After he retired Kyoto University, Mr. Watanabe served as a professor at the Open University of Japan, a former the University of the Air. He felt awkward first because his lectures were held facing television camera with no student at site, but students were wide age-group and had passions to learn, so he took students to farming villages a couple times in a year. 

He also launched a research group with his study associate, and everyone, not just researcher, was welcomed to join the group. And he studied current conditions of farming in southeastern Asia, south Asia, islands in Oceania area and more. He still had regrets on that he did not bring himself to farming, but he listened from farmers and conveyed what he got by his literary works.



However, he has not written this eight years after Hyakunen no shoku. Social situation and our conscious towards farming and food have been quite changed. Mr. Watabe, who is 90 years old and still travels on his own sometimes, should have known those changes and must have his observations backed up with his experience. Our assumption was hit the mark.

“It has seen as a problem that self-sufficiency rate for food is quite low in Japan. It has to be raised up, but you will be bewildered if you try to solve it at a national level. We should think solutions at smaller units. I call the small unit Sato, and it is smaller community than prefectures in Japan. For example, Kyoto, 827.9 square kilometer, can be divided into three. And local production for local consumption will be encouraged at Sato, and this leads to raise the rate of self-sufficiency. Sato is the community where producers and consumers coexist.”
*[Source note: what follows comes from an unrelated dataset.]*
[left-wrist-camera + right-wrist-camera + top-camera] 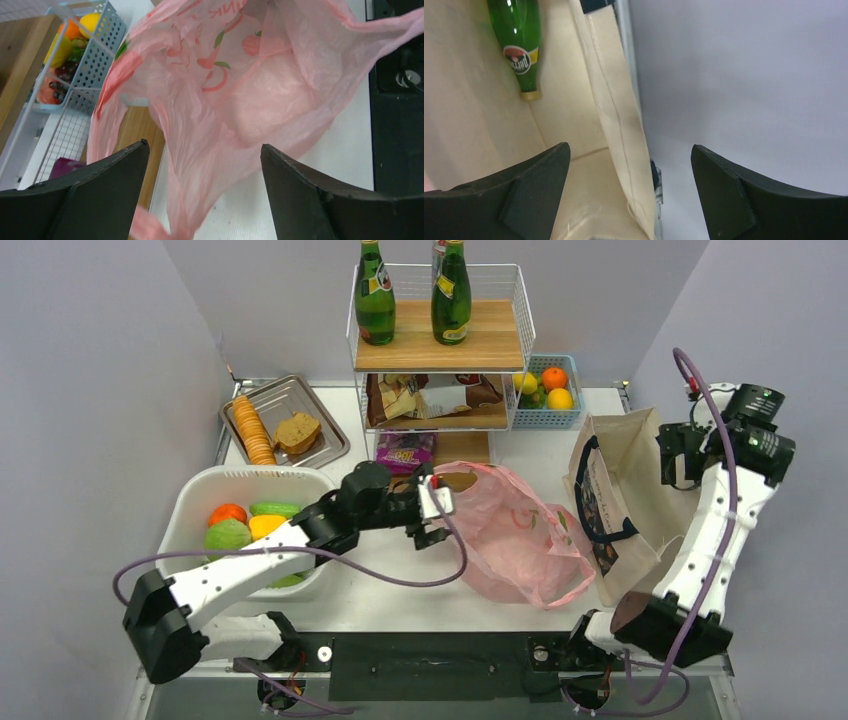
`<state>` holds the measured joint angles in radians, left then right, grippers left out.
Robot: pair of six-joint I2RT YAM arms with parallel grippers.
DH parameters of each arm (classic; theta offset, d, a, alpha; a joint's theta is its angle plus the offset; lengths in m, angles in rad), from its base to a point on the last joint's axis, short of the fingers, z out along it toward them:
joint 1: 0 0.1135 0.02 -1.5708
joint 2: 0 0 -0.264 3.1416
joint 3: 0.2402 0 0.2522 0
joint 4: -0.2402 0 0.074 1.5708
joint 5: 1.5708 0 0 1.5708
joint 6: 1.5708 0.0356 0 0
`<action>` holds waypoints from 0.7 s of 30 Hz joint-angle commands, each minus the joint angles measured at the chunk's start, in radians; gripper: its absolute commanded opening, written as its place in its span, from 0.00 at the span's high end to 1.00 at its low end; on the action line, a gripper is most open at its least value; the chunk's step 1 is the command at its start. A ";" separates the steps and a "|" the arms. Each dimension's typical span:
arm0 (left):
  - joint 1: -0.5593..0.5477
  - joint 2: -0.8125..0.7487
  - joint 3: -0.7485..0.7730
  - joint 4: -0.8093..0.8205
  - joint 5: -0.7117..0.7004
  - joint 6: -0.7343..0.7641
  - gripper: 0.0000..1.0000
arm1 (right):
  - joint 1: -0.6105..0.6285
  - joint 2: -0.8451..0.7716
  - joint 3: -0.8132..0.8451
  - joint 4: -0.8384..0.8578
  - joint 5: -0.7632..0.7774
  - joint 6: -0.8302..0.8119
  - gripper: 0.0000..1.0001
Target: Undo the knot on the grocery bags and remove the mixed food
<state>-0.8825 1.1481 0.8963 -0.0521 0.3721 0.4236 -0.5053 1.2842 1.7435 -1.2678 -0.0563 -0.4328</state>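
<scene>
The pink grocery bag (520, 535) lies crumpled in the middle of the table, and its thin plastic fills the left wrist view (235, 85). My left gripper (440, 517) (205, 150) is at the bag's left end, open, with a loose fold of pink plastic hanging between the wide jaws. The knot is out of view. Food sits in the white tub (200, 495): an orange piece (227, 512), a green one (275, 508) and a yellow one (265, 525). My right gripper (678, 455) (629, 150) is open over the beige canvas tote (625, 490), where a green bottle (521, 45) lies inside.
A wire rack (440, 340) at the back carries two green bottles and snack packets, with a purple packet (405, 450) below. A blue basket (548, 390) (85, 55) holds fruit. A metal tray (285, 420) holds crackers and bread. Grey walls close both sides.
</scene>
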 commanded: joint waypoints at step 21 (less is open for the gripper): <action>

It is seen as a common to divide farmers into full time or part time, but it was a general idea that farmers have side jobs in Japan. It actually happens not only in Japan but in various rice producing regions in Asia too. Everyone is consumer as well as producer. Mr. Watanabe sees this is how people should be in Sato.

Sato is like desakota. In Indonesian, desa means village and kota means town. In this country, desa sometimes works like kota and kota does too like desa. And this is how people build space originally at rice producing areas includes those in Japan. Craft workers, officers, and monks help rice cultivation once it gets busy. I name the system Sato, and we should rebuild Japan with it.”

I made to listen what he have thought in these eight years from his last work, but I would like to read it as a compiled written work. I asked if there will be a chance to it, he said the draft has been ready but he cannot get texts better.

“I’m old now. It has been difficult to write texts these days.”
He seemed chagrined.
“Would you be able to wrap my thoughts up if you don’t mind? I will divide my draft into several parts and tell them all.”
“We would love to”, we replied.

The idea of Sato would not work in big cities like Tokyo and Osaka. I do not know what we can do for these cities because it seems hard to balance agriculture and foods. People there need to find ways to attain foods like getting some from other areas where agricultural products grow enough to feed their community.

Mr. Watanabe told us so. Having thoughts about how to raise the rate of self-food sufficiency in mind, His idea was expressed. Big cities rely on not only food but energy like electricity either. He has severe eyes on big cities, but there must be healthy solutions in this relationship even if one has to rely on other. This man of intelligence in Kyoto would offer an answer to this complicated question with our continuous curiosity towards it.



Profile Tadayo Watanabe
Born in Kanagawa in 1924. After graduation of former Yokosuka Junior High School, he joined two preparatory courses for college, but resigned both. Then, he entered and graduated Utsunomiya University, and he re-enrolled Kyoto University and majored agricultural department. Since then, he taught Kyoto Prefectural University, Tottori University and Kyoto University. He served as a chief at Center for Southeast Asian Studies in Kyoto University. He also wrote and edited many books.